Before developing Algorithm 3, Efficient NUTS, the paper develops Algorithm 2, Naive NUTS. Algorithm 2 introduces a slice variable $u$ with conditional distribution $p(u|\theta,r)=\text{Uniform}(u;[0,\text{exp}\{\mathcal{L}(\theta) - \frac{1}{2} r \cdot r \}])$, which renders the conditional distribution $p(\theta,r|u) = \text{Uniform} (\theta,r;\{\theta',r'|\mathcal{L}(\theta) - \frac{1}{2} r \cdot r \} \geq u \})$. After resampling $u|\theta,r$, NUTS uses the leapfrog algorithm to trace out a path forwards and backwards, doing for 1 step, 2 steps, 4 steps, etc. This doubling process builds a balanced binary tree whose leaf-nodes correspond to position-momentum states. The process is halted when the trajectory starts to double back on itself. 
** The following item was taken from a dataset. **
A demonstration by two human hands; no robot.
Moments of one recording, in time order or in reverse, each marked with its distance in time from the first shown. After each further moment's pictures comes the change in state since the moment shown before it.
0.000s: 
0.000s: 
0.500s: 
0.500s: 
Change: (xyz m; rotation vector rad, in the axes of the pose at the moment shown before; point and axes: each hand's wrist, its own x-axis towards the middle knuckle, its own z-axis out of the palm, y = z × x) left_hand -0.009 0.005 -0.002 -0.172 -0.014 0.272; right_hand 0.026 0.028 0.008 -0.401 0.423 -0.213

In summary, Algorithm 2 leaves the target distribution $p(\theta) \propto \text{exp}\{\mathcal{L}(\theta)\}$ invariant. It achieves this by resampling the momentum and slice variables $r$ and $u$, simulating a Hamiltonian trajectory forwards and backwards in time until that trajectory either begins retracing its steps or encounters a state with very low probability, selecting a subset of the states encountered on that trajectory that lie within the slice defined by the slice variable $u$, and finally choosing the next position and momentum variables $\theta^m$ and $r$ uniformly at random from the subset of the states encountered.

Algorithm 3 improves Algorithm 2 by breaking out of the recursion as soon as a zero value for the stop indicator $s$ is encountered.